撤去してみてはじめて、プチプチハウスの存在が精神衛生に多大なる悪影響を与えていたことに気づいた。河川敷のルンペンハウスみたいなのが視界から消えて、こんなにスッキリするとは思わなかった。
無断熱の家で石油ストーブをたきまくり暖をとる、という間抜けなライフスタイルから抜け出したい一心だったが、結局この家で冬を越すには、この間抜けな方法こそがベストである、という結論に落ち着いた。
まあまあのお金と時間をかけて、残ったのは上記結論と、大量の廃棄物だけだ。俺は何をやっているのだろうか。
自分で下手に工夫して、結果お金と時間を失う。顧みれば20代の頃からそうだった。
東京に住んでいた頃、自宅の中に防音スタジオを作ろうと思い立ったことがある。
木で枠組みを作り、グラスウールを石膏ボードで挟んで壁を作り、とりあえず形はできたが、完全な気密を達成しなければ、ほとんど防音効果はないということに、作ってみてはじめて気づいた。
もし完全な気密を達成できたとしたら、今度は歌っている間に窒息死する、という問題が発生する。

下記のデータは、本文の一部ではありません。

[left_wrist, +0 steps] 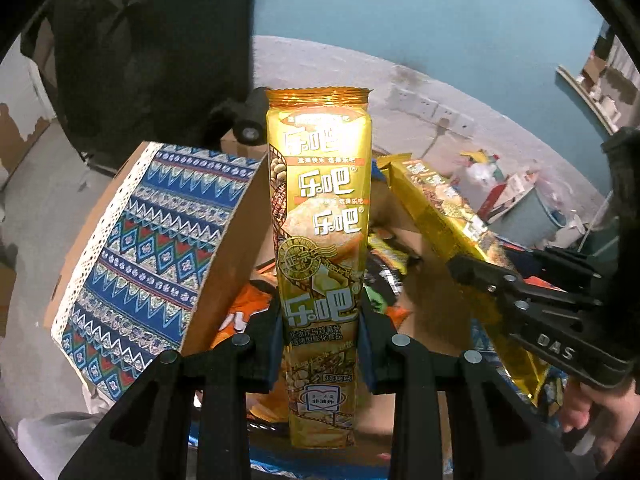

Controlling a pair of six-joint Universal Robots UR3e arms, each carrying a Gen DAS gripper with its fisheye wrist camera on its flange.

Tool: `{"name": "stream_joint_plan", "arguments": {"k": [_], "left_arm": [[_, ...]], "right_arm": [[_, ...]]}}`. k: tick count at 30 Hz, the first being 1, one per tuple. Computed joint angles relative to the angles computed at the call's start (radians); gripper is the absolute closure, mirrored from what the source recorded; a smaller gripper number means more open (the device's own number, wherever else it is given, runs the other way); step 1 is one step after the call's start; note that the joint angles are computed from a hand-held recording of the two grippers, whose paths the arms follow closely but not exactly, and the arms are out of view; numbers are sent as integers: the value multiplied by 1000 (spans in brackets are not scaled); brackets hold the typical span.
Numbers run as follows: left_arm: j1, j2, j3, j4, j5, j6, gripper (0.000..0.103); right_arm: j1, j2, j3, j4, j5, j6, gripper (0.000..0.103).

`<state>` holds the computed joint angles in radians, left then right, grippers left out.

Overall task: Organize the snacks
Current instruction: 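Carry both gold bags into the cardboard box and open both tools, then move both tools back from the box to the snack pile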

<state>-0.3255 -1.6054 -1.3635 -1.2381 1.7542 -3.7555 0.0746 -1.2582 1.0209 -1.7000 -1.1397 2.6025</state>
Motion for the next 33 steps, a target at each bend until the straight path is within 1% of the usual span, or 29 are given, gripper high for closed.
{"name": "stream_joint_plan", "arguments": {"k": [2,6,8,9,13,23,27,29,32,33], "left_arm": [[20,2,-18,-3,-9,-3,68],[36,17,-38,-35,16,-25,58],[40,39,-56,-43,27,-37,43],[40,51,-68,-41,30,-39,42],[30,75,-80,-65,45,-42,42],[2,65,-64,-105,70,-39,40],[-5,62,-56,-114,67,-47,39],[-10,59,-52,-112,69,-47,37],[-26,47,-33,-116,78,-48,36],[-31,41,-26,-117,78,-49,36]], "right_arm": [[19,14,-11,-6,-6,16,73],[50,36,-26,-17,-15,36,73],[59,48,-36,-19,-19,44,73],[64,53,-40,-20,-21,49,73],[81,84,-70,-11,-25,63,73],[120,157,-145,8,-29,98,73],[118,166,-149,0,1,113,68],[114,159,-143,-9,13,113,68],[107,147,-147,-3,16,111,67],[104,138,-142,-5,15,108,64]]}}
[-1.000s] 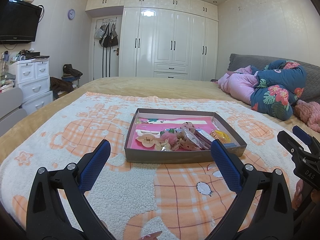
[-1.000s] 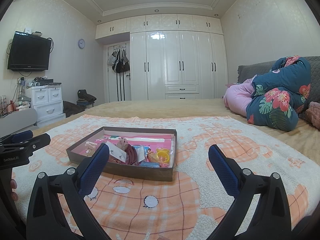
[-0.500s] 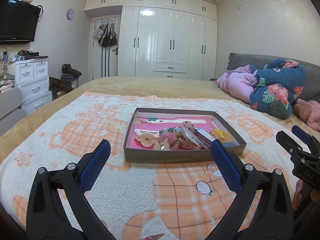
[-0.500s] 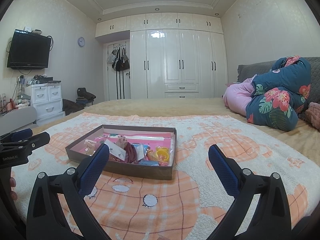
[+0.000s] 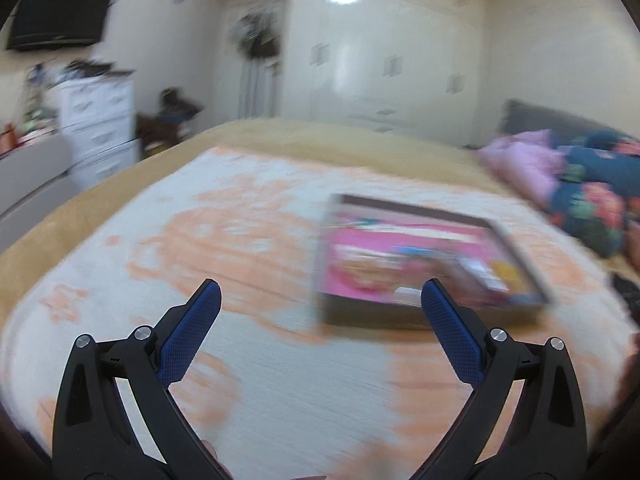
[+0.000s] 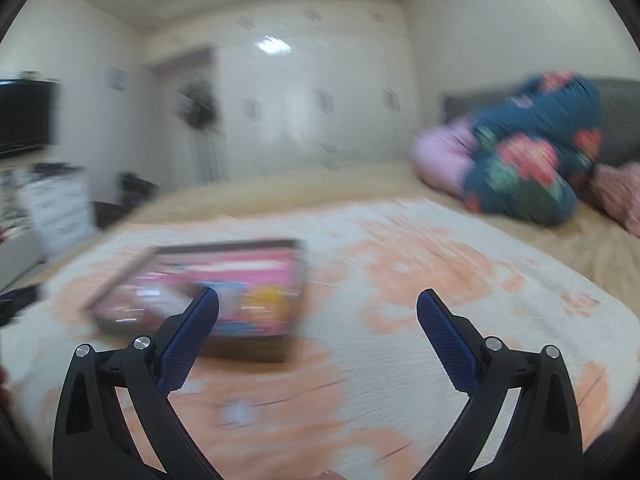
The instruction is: Organize jewelry
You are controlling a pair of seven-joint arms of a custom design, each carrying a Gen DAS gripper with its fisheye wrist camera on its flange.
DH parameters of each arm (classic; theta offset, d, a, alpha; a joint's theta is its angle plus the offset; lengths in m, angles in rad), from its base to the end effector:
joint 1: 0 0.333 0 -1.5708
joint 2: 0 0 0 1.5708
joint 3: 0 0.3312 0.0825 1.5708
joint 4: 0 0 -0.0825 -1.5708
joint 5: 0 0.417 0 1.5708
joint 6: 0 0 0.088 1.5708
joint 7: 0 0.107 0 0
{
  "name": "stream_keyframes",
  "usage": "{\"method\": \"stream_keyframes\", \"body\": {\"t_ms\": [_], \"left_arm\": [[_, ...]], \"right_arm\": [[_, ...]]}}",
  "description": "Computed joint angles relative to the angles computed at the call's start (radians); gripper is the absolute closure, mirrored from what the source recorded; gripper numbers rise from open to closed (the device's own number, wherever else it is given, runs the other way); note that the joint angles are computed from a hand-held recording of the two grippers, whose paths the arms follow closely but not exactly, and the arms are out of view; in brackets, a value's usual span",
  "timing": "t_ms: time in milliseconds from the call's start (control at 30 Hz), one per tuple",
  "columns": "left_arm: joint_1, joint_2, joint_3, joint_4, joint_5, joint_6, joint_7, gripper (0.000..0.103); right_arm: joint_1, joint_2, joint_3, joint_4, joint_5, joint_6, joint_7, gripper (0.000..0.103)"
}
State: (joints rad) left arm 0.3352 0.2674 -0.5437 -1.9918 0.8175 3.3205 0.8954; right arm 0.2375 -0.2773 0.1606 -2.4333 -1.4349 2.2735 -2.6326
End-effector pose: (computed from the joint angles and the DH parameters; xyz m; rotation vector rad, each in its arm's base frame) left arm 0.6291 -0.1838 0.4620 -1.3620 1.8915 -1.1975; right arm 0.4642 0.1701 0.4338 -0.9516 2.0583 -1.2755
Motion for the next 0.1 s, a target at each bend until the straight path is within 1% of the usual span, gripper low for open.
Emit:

自作防音室の中でギターを抱えた腐乱死体として発見される自分の未来が見えてしまい、結局防音室は片付けることにした。
この度プチプチハウスを撤去していた、20代の頃と全く同じことをしている自分に気づいて、成長のなさに情けない気持ちになった。
今まで、気まぐれな「よかれと思って」の思いつきで、お金と時間を、どれだけ無駄にしてきたのだろうか。
使い道がなくなった大量のイボ竹とプチプチを前に、生き方を変えようと決意した冬であります。